▶ [Your objective] From the entries below, copy out all lines holding "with".

▶ [Data extracted from a collection]
====
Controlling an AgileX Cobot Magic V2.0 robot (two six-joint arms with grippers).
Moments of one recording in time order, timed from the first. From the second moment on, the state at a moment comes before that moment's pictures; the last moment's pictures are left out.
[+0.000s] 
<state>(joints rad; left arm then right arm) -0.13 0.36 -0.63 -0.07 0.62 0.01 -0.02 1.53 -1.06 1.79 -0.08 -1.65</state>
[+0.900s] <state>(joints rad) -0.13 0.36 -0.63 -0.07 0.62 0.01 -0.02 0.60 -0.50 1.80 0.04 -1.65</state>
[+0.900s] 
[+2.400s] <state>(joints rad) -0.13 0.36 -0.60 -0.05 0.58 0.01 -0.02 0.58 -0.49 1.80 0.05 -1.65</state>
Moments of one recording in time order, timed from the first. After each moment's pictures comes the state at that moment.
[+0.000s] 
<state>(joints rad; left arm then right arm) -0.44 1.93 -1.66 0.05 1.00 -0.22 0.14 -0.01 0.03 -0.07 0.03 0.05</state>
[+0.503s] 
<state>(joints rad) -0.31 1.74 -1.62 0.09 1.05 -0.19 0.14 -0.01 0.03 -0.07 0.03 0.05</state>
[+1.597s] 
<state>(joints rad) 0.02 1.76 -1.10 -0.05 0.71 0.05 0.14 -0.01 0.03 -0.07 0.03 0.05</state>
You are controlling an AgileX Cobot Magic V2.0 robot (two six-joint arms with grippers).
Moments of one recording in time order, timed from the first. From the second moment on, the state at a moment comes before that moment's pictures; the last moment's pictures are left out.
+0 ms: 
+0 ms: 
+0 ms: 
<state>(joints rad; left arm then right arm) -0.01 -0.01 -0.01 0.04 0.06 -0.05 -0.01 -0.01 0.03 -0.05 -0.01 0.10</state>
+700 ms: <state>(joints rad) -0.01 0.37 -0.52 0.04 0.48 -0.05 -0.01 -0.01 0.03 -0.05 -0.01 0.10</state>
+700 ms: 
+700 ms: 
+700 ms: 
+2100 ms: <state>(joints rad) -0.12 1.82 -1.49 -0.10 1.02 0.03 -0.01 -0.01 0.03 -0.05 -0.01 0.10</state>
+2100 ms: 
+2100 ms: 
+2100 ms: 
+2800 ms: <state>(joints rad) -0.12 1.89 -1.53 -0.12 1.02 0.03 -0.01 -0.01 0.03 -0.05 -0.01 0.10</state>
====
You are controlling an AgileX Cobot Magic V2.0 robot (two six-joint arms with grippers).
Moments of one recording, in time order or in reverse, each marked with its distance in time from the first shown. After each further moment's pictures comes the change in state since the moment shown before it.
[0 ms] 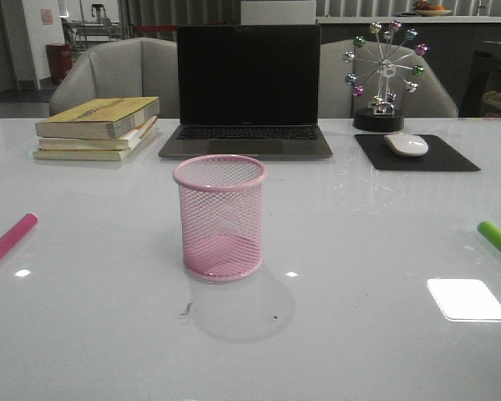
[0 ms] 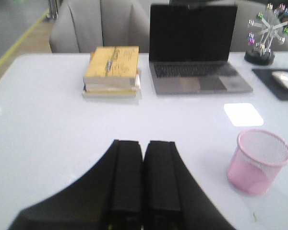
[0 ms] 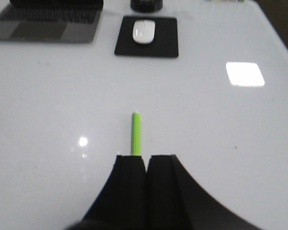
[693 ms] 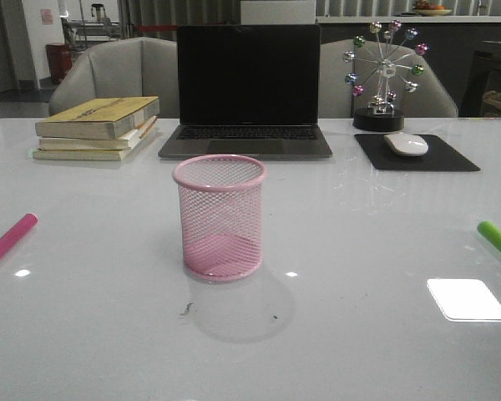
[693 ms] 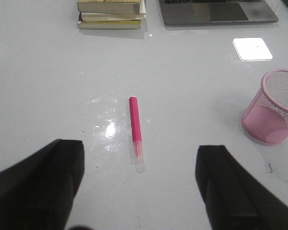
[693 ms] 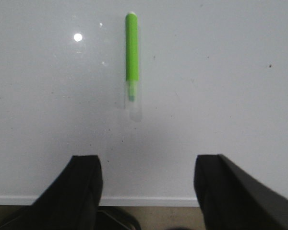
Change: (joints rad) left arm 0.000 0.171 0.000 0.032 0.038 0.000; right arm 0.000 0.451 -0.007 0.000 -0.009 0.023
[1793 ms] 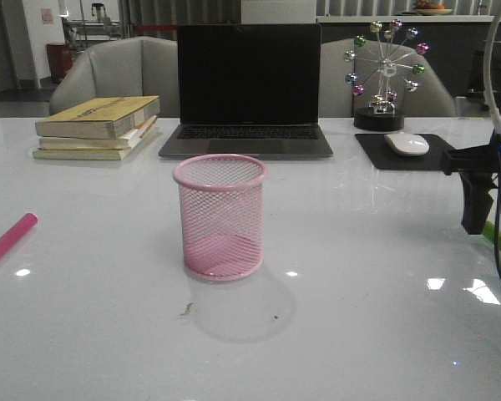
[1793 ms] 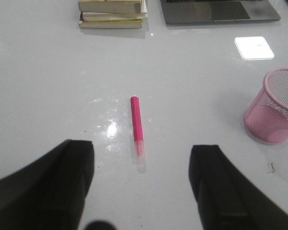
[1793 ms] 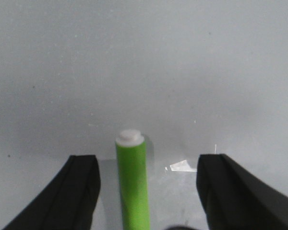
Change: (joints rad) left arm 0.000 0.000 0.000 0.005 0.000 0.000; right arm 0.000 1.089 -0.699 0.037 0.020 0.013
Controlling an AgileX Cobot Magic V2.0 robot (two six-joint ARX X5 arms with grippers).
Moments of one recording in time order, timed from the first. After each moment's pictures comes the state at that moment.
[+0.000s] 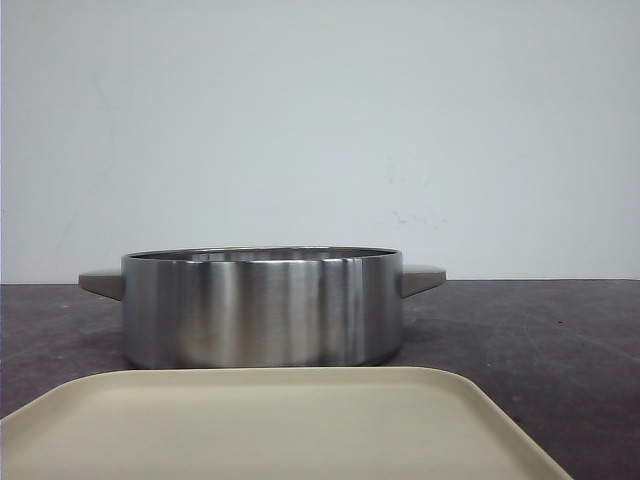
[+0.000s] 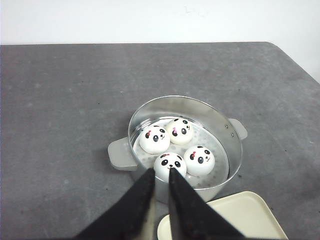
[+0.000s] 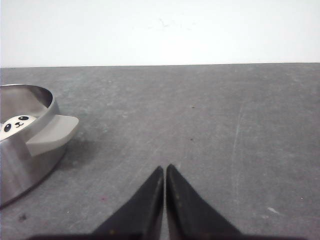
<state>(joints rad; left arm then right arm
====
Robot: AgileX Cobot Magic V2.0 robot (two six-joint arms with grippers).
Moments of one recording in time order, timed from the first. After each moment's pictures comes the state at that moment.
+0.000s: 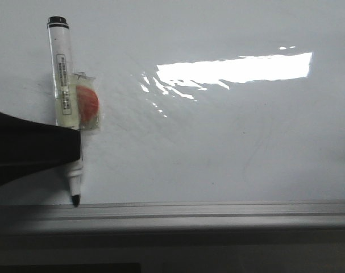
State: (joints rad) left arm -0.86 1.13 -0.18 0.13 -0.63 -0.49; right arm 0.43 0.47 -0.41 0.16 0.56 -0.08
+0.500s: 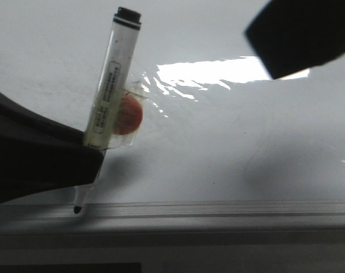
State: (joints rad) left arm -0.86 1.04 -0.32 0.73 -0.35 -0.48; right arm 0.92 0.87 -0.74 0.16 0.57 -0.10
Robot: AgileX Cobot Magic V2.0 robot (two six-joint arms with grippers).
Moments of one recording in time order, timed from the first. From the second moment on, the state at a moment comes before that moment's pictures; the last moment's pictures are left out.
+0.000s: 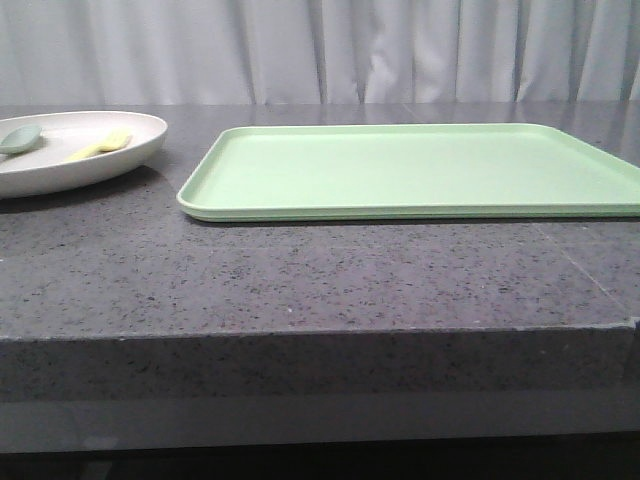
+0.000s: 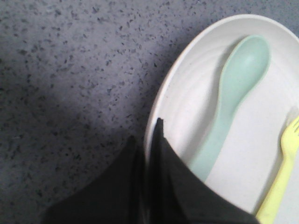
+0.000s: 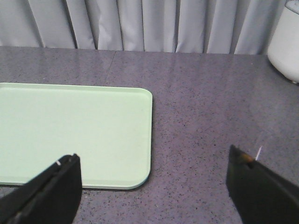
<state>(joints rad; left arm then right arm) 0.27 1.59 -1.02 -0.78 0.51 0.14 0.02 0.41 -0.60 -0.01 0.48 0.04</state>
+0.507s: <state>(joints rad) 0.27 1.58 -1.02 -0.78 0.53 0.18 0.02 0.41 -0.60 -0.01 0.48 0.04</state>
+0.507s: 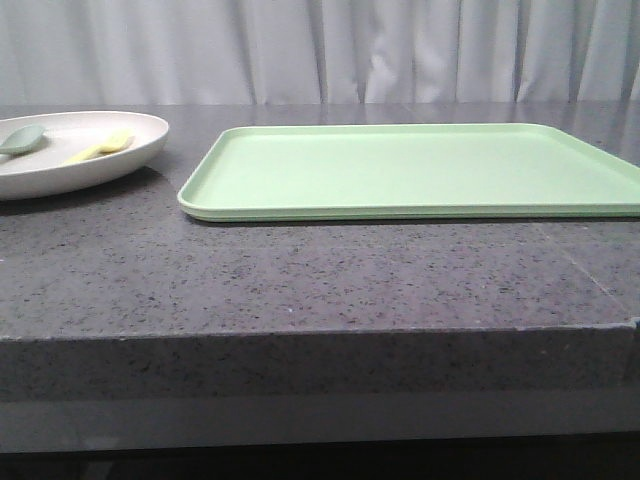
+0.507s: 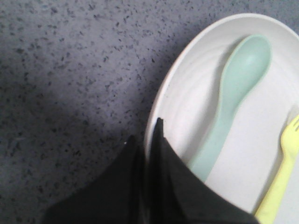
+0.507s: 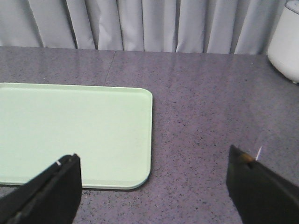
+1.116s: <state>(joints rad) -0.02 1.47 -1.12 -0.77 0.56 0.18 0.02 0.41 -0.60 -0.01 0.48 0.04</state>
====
▶ [Written solution]
Controlling an AgileX Cobot Magic V2.0 robot (two six-joint arms with grippers).
You are controlling an AgileX Cobot Magic V2.0 robot (two six-joint arms with grippers).
You are controlling an AgileX Cobot Magic V2.0 robot (two six-joint arms with grippers).
Moments of one recording, in time order or in reverse, each marked with its distance in time from the first shown. After each further moment's pictures comes the change in state since the moment shown before it.
Controlling an AgileX Cobot Magic V2.0 robot (two six-joint ARX X5 arms with grippers).
Robot: AgileX Cobot Magic V2.0 robot (two six-joint arms with grippers).
Robot: AgileX Cobot Magic V2.0 robot (two six-joint arms with grippers).

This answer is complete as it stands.